**Your task**
Retype each line of the listing. Do not alter anything.
^^^^^^^^^^^^^^^^
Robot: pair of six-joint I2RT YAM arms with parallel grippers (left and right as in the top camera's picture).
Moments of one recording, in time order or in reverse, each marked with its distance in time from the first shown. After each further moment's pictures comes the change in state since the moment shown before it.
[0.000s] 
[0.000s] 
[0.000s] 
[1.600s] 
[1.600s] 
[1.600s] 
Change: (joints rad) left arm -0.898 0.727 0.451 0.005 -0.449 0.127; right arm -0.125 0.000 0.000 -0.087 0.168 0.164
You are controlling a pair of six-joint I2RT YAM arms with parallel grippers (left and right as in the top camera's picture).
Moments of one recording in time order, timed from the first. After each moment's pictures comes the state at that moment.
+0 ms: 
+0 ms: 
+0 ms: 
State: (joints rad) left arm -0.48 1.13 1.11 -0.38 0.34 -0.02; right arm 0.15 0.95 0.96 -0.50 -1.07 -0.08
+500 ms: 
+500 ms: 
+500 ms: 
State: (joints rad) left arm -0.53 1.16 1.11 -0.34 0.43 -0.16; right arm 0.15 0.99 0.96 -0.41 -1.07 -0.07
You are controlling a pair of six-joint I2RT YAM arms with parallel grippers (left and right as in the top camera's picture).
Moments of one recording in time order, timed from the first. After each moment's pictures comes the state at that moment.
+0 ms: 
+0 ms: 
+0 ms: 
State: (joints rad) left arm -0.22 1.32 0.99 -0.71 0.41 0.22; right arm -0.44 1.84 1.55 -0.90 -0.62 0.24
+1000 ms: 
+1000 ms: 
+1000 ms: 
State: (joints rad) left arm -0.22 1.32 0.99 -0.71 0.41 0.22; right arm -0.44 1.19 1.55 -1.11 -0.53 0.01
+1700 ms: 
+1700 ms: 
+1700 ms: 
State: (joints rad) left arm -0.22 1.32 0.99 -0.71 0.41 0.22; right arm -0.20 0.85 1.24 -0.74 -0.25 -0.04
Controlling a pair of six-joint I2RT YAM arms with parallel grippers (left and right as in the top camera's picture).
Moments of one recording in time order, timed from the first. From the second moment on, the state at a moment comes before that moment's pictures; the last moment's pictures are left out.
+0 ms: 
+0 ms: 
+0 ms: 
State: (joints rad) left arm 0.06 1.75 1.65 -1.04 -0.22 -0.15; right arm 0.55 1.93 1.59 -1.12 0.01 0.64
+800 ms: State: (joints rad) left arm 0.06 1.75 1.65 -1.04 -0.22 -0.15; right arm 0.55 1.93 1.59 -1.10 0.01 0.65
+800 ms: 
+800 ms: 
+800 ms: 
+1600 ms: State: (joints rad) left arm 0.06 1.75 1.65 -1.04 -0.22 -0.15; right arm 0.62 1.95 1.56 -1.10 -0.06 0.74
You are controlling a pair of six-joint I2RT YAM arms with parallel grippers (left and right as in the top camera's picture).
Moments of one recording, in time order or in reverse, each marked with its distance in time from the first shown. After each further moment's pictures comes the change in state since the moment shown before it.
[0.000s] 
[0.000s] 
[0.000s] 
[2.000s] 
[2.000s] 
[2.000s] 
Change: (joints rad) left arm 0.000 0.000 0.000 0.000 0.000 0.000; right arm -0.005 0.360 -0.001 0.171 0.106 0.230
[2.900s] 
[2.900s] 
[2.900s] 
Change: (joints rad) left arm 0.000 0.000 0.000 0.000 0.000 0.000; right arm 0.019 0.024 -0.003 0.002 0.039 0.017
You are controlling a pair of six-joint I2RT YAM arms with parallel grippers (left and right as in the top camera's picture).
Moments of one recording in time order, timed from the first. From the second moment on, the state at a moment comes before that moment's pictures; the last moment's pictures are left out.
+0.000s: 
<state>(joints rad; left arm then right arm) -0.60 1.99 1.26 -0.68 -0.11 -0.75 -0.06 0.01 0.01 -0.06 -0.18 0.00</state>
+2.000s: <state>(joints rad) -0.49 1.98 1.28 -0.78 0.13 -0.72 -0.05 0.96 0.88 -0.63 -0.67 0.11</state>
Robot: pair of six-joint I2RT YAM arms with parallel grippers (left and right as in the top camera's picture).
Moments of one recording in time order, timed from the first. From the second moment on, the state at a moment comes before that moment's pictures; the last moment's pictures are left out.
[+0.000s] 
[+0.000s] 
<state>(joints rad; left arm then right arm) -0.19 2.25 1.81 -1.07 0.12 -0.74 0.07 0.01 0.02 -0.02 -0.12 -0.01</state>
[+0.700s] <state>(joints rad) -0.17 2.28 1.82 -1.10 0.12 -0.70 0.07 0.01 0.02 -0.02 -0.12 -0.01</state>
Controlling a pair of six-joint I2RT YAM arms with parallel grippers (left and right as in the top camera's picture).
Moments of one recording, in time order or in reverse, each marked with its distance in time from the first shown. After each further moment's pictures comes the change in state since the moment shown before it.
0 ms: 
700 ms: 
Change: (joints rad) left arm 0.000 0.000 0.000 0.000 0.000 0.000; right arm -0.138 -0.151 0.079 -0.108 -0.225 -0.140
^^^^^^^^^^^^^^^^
**Task response**
Robot: pair of six-joint I2RT YAM arms with parallel grippers (left and right as in the top camera's picture).
Moments of one recording, in time order or in reverse, each marked with its distance in time from the first shown. After each further moment's pictures comes the change in state since the moment shown before it.
[0.000s] 
[0.000s] 
[0.000s] 
[1.600s] 
[1.600s] 
[1.600s] 
Change: (joints rad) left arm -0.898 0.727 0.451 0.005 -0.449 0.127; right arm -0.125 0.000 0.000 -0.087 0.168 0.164
You are controlling a pair of six-joint I2RT YAM arms with parallel grippers (left and right as in the top camera's picture).
Moments of one recording in time order, timed from the first. After each moment's pictures comes the state at that moment.
+0 ms: 
+0 ms: 
+0 ms: 
State: (joints rad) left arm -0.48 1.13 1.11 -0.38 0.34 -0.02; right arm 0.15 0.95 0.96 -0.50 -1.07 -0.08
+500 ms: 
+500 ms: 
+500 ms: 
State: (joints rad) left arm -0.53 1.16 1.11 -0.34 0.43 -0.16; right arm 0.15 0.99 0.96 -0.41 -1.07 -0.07
You are controlling a pair of six-joint I2RT YAM arms with parallel grippers (left and right as in the top camera's picture).
Moments of one recording in time order, timed from the first. After each moment's pictures comes the state at that moment.
+0 ms: 
+0 ms: 
+0 ms: 
State: (joints rad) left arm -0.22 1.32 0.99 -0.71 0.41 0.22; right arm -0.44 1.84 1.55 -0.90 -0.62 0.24
+1000 ms: 
+1000 ms: 
+1000 ms: 
State: (joints rad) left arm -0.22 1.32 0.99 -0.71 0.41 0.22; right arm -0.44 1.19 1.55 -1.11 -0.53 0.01
+1700 ms: 
+1700 ms: 
+1700 ms: 
State: (joints rad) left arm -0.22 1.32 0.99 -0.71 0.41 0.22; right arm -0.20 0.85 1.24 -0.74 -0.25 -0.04
Controlling a pair of six-joint I2RT YAM arms with parallel grippers (left and right as in the top camera's picture).
Moments of one recording in time order, timed from the first. From the second moment on, the state at a moment comes before that moment's pictures; the last moment's pictures are left out.
+0 ms: 
+0 ms: 
+0 ms: 
State: (joints rad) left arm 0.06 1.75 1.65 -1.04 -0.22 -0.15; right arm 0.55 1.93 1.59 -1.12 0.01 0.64
+800 ms: State: (joints rad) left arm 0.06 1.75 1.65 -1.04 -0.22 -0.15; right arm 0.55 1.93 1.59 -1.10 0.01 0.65
+800 ms: 
+800 ms: 
+800 ms: 
+1600 ms: State: (joints rad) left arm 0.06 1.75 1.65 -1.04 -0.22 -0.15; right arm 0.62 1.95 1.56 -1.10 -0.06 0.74
You are controlling a pair of six-joint I2RT YAM arms with parallel grippers (left and right as in the top camera's picture).
Moments of one recording, in time order or in reverse, each marked with its distance in time from the first shown. After each further moment's pictures comes the change in state since the moment shown before it.
[0.000s] 
[0.000s] 
[0.000s] 
[2.000s] 
[2.000s] 
[2.000s] 
Change: (joints rad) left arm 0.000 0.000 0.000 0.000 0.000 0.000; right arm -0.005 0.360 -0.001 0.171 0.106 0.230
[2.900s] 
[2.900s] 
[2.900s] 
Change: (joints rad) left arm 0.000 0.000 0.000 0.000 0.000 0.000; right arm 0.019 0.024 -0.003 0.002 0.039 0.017
You are controlling a pair of six-joint I2RT YAM arms with parallel grippers (left and right as in the top camera's picture).
Moments of one recording in time order, timed from the first. From the second moment on, the state at a moment comes before that moment's pictures; the last moment's pictures are left out.
+0.000s: 
<state>(joints rad; left arm then right arm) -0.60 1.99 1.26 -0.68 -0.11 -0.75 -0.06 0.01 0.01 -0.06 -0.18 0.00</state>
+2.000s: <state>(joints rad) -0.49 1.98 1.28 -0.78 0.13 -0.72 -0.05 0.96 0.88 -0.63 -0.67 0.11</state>
Robot: pair of six-joint I2RT YAM arms with parallel grippers (left and right as in the top camera's picture).
Moments of one recording in time order, timed from the first. From the second moment on, the state at a moment comes before that moment's pictures; the last moment's pictures are left out.
[+0.000s] 
[+0.000s] 
<state>(joints rad; left arm then right arm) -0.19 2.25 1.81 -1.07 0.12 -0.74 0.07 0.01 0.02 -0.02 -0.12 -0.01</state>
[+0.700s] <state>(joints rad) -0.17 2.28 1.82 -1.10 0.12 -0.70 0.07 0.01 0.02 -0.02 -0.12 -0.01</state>
Controlling a pair of six-joint I2RT YAM arms with parallel grippers (left and right as in the top camera's picture).
Moments of one recording, in time order or in reverse, each marked with its distance in time from the first shown. After each further moment's pictures comes the change in state since the moment shown before it.
0 ms: 
700 ms: 
Change: (joints rad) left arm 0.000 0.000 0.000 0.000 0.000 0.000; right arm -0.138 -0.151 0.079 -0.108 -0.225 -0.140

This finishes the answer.